Read on Twitter
1/ Me and @jaralaus made a tutorial on how to perform sequential bayes factor testing (using #rstats) to stop a study early in research fields were samples are small and comes with large monetary and ethical costs. https://twitter.com/medrxivpreprint/status/1306989332994101253?s=20 Below, a thread:
2/ The tutorial are primarily inspired by the excellent paper by @nicebread303, @EJWagenmakers and more: https://osf.io/kf5q9/ . However, our target audience is the field of molecular imaging research where BF hypothesis testing is rare (<- understatement).
3/ We therefore put a lot of focus on explaining the basics, mostly use conventional/default settings, look at two-sample and a paired design, and generally try to make it relevant for a molecular imaging setting.
4/ We start with slowly boiling the frog, showing how to stop only in favour of the alternative hypothesis, and benchmark everything against the one and only way inference is made in the field today: the classical fixed N NHST.
5/ We then turn up the heat and introduce stopping for H0 as well. For small samples it can be difficult to obtain support for H0 with a two-tailed "default" H1. We instead make a strong recommendation of going one-tailed, based partly on this thread: https://twitter.com/ppsigray/status/1219698711212806144?s=20
6/ By introducing early stop in favor of H0, our hope is that more researchers will be able to abort expensive studies of null or near null-effects. Thus, reducing temptations to commit QRPs (hopefully…), and allowing for reallocation of resources.

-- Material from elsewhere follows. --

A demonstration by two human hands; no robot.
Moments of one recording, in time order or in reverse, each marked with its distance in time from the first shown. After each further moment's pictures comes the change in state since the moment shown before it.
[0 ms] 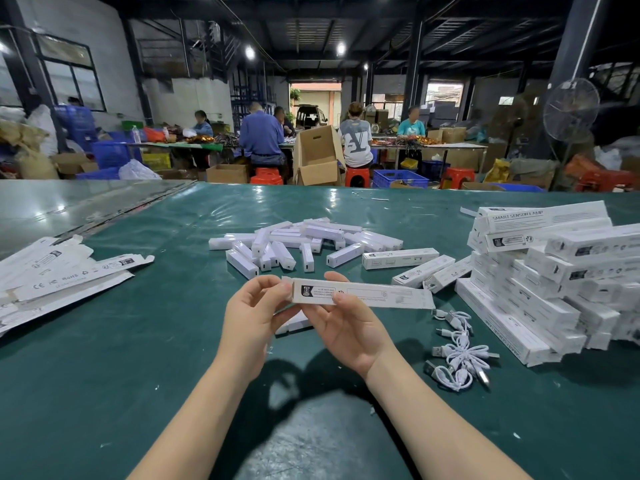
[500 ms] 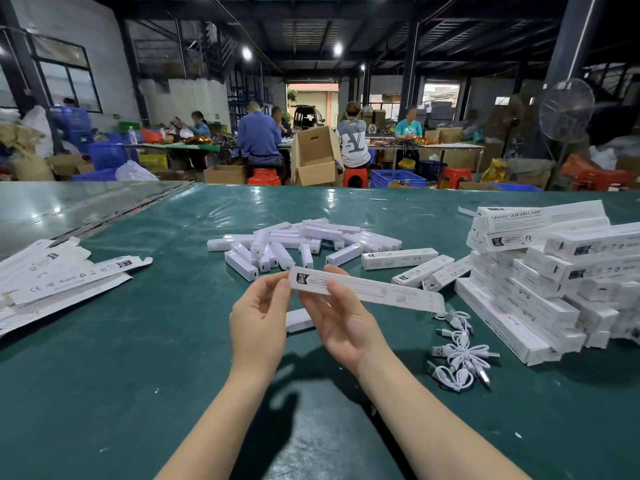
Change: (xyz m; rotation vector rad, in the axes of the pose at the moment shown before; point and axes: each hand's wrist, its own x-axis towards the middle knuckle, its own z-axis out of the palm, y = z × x) left_hand -0.006 -0.009 0.010 0.355 0.163 0.268; right_hand 0.007 0.007 0.007 0.036 0.167 -0.095
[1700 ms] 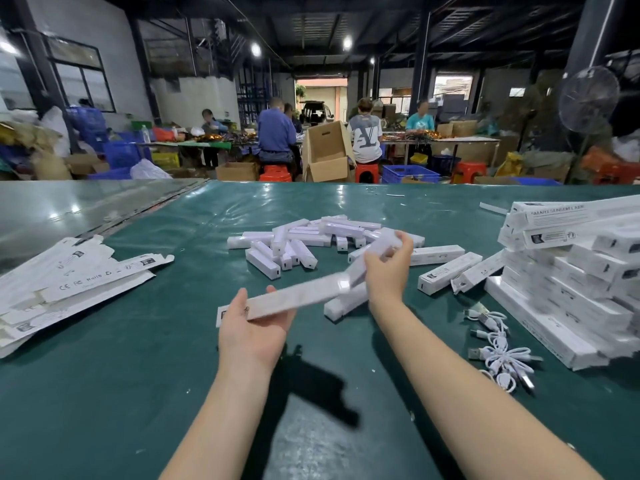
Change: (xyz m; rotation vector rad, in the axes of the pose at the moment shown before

7/ In our field, we will likely always have to pick a fixed max N, even for a seq-design, due to ethical and radiation safety issues. This is interesting, because when you set a maximum N, it’s easy to pick settings that allow for *exact* control over false positive errors.

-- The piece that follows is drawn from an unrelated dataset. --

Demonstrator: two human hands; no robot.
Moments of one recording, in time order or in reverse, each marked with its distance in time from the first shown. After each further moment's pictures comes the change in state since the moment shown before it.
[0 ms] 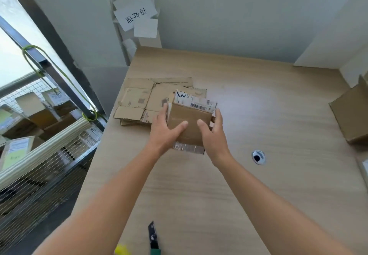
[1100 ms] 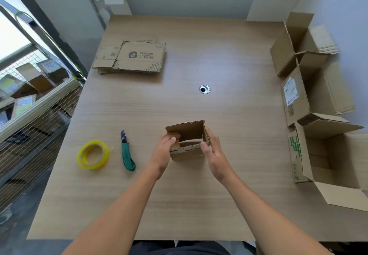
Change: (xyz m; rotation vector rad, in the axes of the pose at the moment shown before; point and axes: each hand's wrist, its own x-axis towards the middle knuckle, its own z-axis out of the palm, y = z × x) left_hand -0.348 -0.019 0.172 -0.273 -0.091 -0.217; right_hand -0.324 0.110 -0.225 -0.055 -0.196 -0.010
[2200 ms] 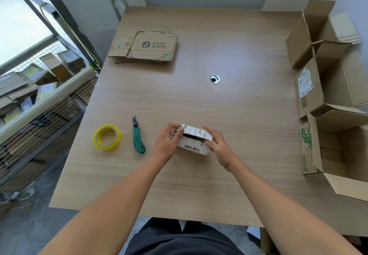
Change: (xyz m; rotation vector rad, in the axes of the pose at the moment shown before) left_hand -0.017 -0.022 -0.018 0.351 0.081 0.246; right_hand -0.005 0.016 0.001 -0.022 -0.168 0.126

(8/ Well I say “exact”, but the settings are still estimated from simulations. If anybody knows of an analytical approximation/solution to this, I’ve would be more than happy for pointers because we have not been able to find any.)

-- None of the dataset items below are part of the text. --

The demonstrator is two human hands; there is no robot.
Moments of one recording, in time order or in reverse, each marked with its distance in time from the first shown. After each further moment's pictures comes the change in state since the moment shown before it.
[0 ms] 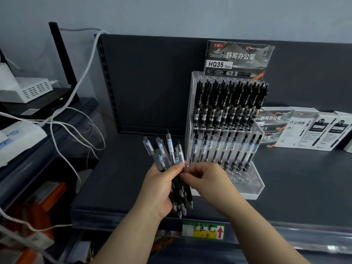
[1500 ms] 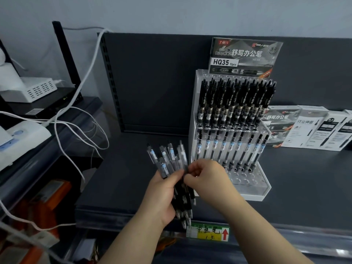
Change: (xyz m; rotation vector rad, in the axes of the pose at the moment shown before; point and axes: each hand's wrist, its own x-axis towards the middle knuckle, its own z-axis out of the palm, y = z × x) left_hand 0.005 -0.015 -0.011 -0.057 0.023 -0.089; right_hand 0.010 -0.001 0.010 -0.127 0.053 -0.014
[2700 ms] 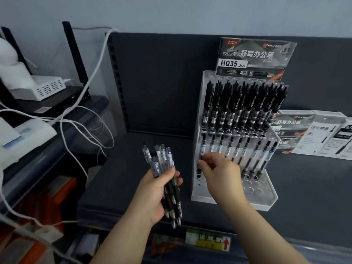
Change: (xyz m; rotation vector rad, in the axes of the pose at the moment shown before) left_hand 0.012 0.009 -0.015 0.038 0.052 0.054; right_hand 0.027 0.026 -0.007 -0.098 0.296 -0.101
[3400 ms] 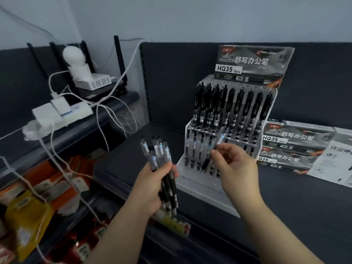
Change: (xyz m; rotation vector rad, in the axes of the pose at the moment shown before) left_hand -0.049 -0.037 0.077 -0.040 0.310 0.214; right_hand 0.012 0.044 -0.097 0.570 -0.196 -0.068
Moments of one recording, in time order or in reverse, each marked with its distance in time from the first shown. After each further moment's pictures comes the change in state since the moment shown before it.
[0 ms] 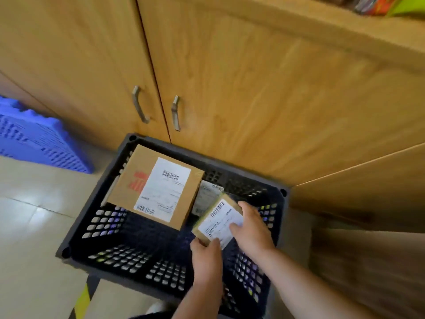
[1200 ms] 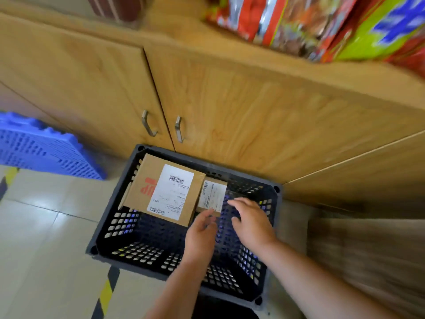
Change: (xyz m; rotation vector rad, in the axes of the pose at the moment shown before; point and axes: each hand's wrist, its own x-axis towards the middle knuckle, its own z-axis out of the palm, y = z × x) left_hand -0.021 0.045 -0.038 0.124 -0.287 0.257; right_hand -0.031 -0.027 -0.037 -0.157 -0.008 -0.247
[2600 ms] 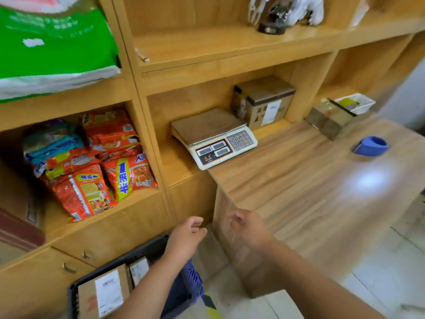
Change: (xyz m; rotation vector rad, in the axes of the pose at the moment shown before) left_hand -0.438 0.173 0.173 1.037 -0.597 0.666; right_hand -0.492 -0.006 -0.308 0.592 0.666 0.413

9/ E.g., with a max possible N=30/group (start seq-testing at N=12/group), a stop threshold of 4.25 will keep the false positive rate at 5%. With a higher N-max, the BF threshold needs to increase (and eventually reach an asymptote); and with a lower N-max, it decreases.
10/ Why 5%? Well, it is what it is: I have yet seen a non-SPM paper in clinical molecular imaging that used a different threshold for false positives… But the code can be modified to find the threshold for whatever false positive rate your heart desires. https://github.com/pontusps/Early_stopping_in_PET
11/ Depending on the true effect size, you will lose some “power” (not more than 10%) using this procedure, compared to fixed N NHST, but on the other hand you are allowed to peak at data after the inclusion of e.g. each case-control pair and can save some resources!
12/ We show this by applying what we learned to a real positron emission tomography dataset and see that we could have stopped at 27 subj/group instead of the full 40/group. Since it’s not unusual for single research PET scan to cost around 50k Euro, that’s a lot of money…
13/ Perhaps weird to discuss “power/error control” when it comes to BF, and many would likely think this is a silly use of the metric. But we think it makes sense when planning to perform a study with seq BF, and it’s a nice gateway for a field that only heard about NHST.
14/14 We would love to get some feedback, @EJWagenmakers, @nicebread303, @JeffRouder, @richarddmorey, given time and interest of-course. Maybe also of interest to @TurkuPETCentre, @dsquintana?